Feedback
say what R-GCN means the first time it is used (in abstract)
I am a bit suspicious of the results. I presume that accuracy means average |predicted-actual|. This has an optimum at the median of the values So I am very suspicious of the prediction that sats Dirichlet MLP is optimal. If we are using a measure that is optimized at the probability, such as log-likelihood (for Boolean values) or sum-of-squares, then I would expect the Dirichlet MLP to work best. In any case, the 0.99 and 1.0 seem to giid considering the prediction of the others.
I'll add that to the abstract. I calculated accuracy the same across all experiments. Its correct_predictions/total_predictions. Where a prediction is correct if the argmax of the mlp/rgcn output is equal to the label.
Heres a link to the implementation: https://colab.research.google.com/drive/1eCbpgZTUvy5a6vzycbeSMllMoUGeI9ld?usp=sharing
This needs to be explained clearly. So the output of the model is the argmax (mode?) of the GNN. This is then evaluated using accuracy. Please justify why such a measure is appropriate. (It always seems strange to me that we evaluate on a different metric than we learn. (But argmax isn't differentiable.)) It it easy to test on a measure that rewards accurate probabilistic predictions?
I think the accuracy of 1 -- perfect prediction on the test cases -- is a bit suspicious. It needs to be explained.
The output of the model is the normalized logits from the softmax operation. I used the cross-entropy loss to optimize the MLP parameters. For evaluation, in two class classification, a threshold is commonly used to assess the classification accuracy in terms of correct_prediction/total_predictions, where a prediction is correct if the output from the sigmoid is above a specific threshold(say 0.7). In my case (multi-class classification), I used the argmax from the softmax operation to assess which class to pick. I do agree that this is a bit strange, I looked through the R-GCN paper for what kind of accuracy they used, but they didn't specify it.

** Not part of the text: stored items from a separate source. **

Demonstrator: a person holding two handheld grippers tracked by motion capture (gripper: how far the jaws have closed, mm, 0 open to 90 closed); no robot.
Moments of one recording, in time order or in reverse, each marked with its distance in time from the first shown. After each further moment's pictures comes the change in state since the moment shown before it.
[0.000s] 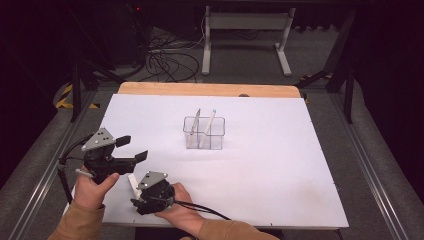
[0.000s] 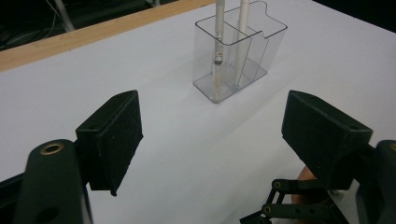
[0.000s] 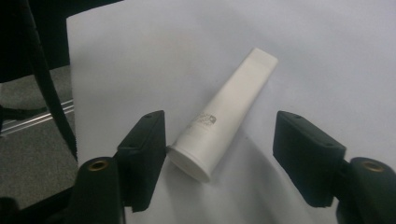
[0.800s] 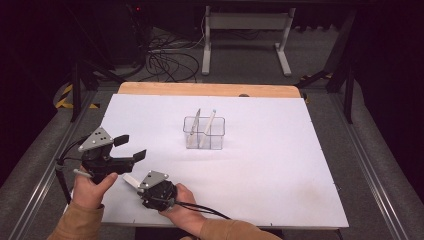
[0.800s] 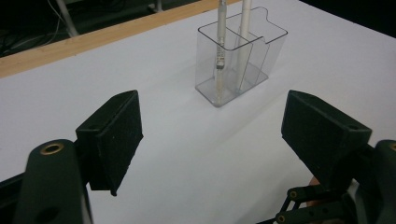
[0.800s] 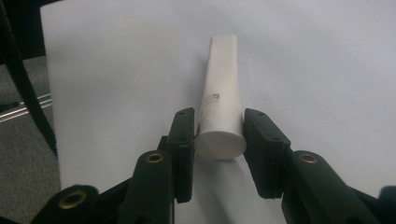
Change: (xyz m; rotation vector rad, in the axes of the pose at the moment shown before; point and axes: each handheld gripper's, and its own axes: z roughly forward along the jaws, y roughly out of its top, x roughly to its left) left arm 0.001 0.000 -0.005 -0.020 0.007 -0.009; right arm -0.003 0.001 -0.012 0.022 -0.067 -0.031
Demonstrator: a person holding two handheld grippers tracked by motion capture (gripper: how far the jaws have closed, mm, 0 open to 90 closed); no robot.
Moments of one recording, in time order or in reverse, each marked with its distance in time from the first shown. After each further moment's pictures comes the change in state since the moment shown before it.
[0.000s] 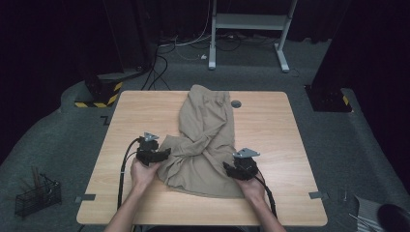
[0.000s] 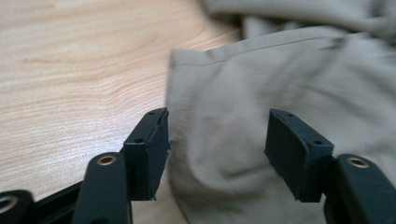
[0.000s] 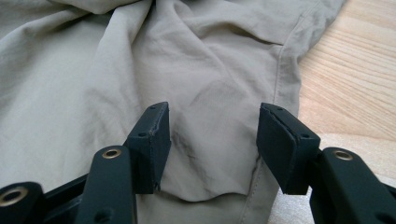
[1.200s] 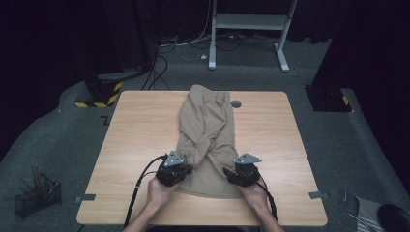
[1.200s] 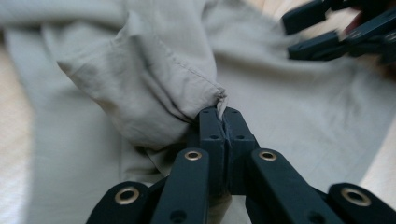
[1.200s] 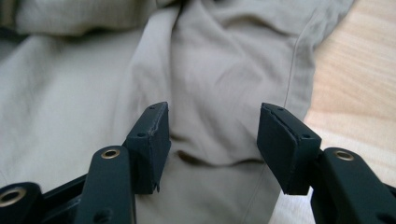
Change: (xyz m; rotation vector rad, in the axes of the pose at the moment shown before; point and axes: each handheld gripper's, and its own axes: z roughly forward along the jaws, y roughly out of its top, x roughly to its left) left arm -0.091 -0.031 -0.020 -0.048 -0.321 0.285; right arm 0.011 -0.011 -0.016 0.009 0.018 -0.039
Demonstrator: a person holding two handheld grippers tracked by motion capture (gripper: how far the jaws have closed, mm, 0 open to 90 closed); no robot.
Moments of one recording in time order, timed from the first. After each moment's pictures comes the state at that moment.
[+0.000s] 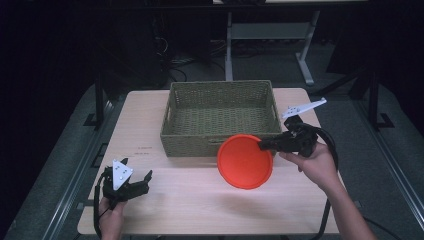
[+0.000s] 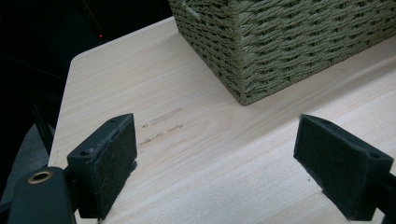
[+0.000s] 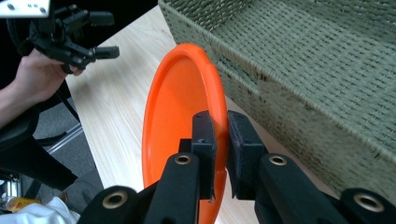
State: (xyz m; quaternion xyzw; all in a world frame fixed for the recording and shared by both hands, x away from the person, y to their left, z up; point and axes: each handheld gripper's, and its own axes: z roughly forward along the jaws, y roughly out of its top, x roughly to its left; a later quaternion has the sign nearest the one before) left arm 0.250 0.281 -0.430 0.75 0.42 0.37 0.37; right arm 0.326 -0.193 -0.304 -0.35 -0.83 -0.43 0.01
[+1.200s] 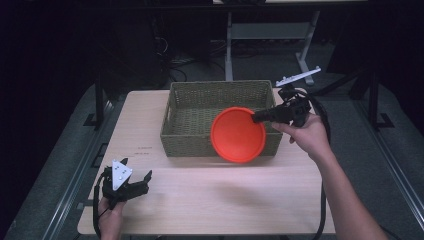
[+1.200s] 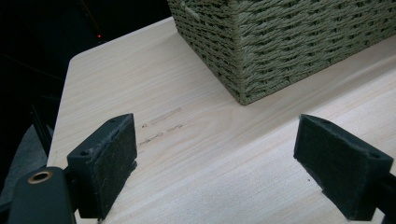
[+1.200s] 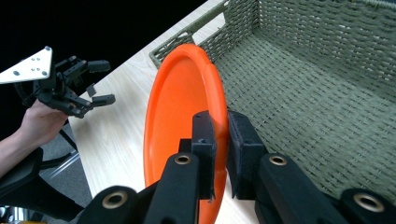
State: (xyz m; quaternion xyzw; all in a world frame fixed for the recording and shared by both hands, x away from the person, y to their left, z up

I think that using classification accuracy can be misleading as if 90% of the dataset is of class A, then it's easy for the model to produce 90% accuracy. I think also showing the cross-entropy-loss from each experiment might clarify that issue and give a measure that accounts for accurate probabilistic predictions.
Another thing that can be important to note is that the Dirichlet distributions are parameterized with the vector alpha prior to training. Thus the MLP is practically learning how to interpret the probability distributions (thus why I sample multiple times from each distribution). I think the fact that the Dirichlet distribution is parameterized prior to training is why the classification accuracy is so high.
I don't know what "parameterized prior to training" means. In any case, please include a brief description of the results in the page (rather than replying here). My goal is to get a better page rather than trying to have a long discussion.
Is it possible to get the accuracy of picking the mode? (Or whatever is the optimal prediction for your measure). The reason that I thought that might be low is that the other results are not that high. And 100% is a lot better than 80%!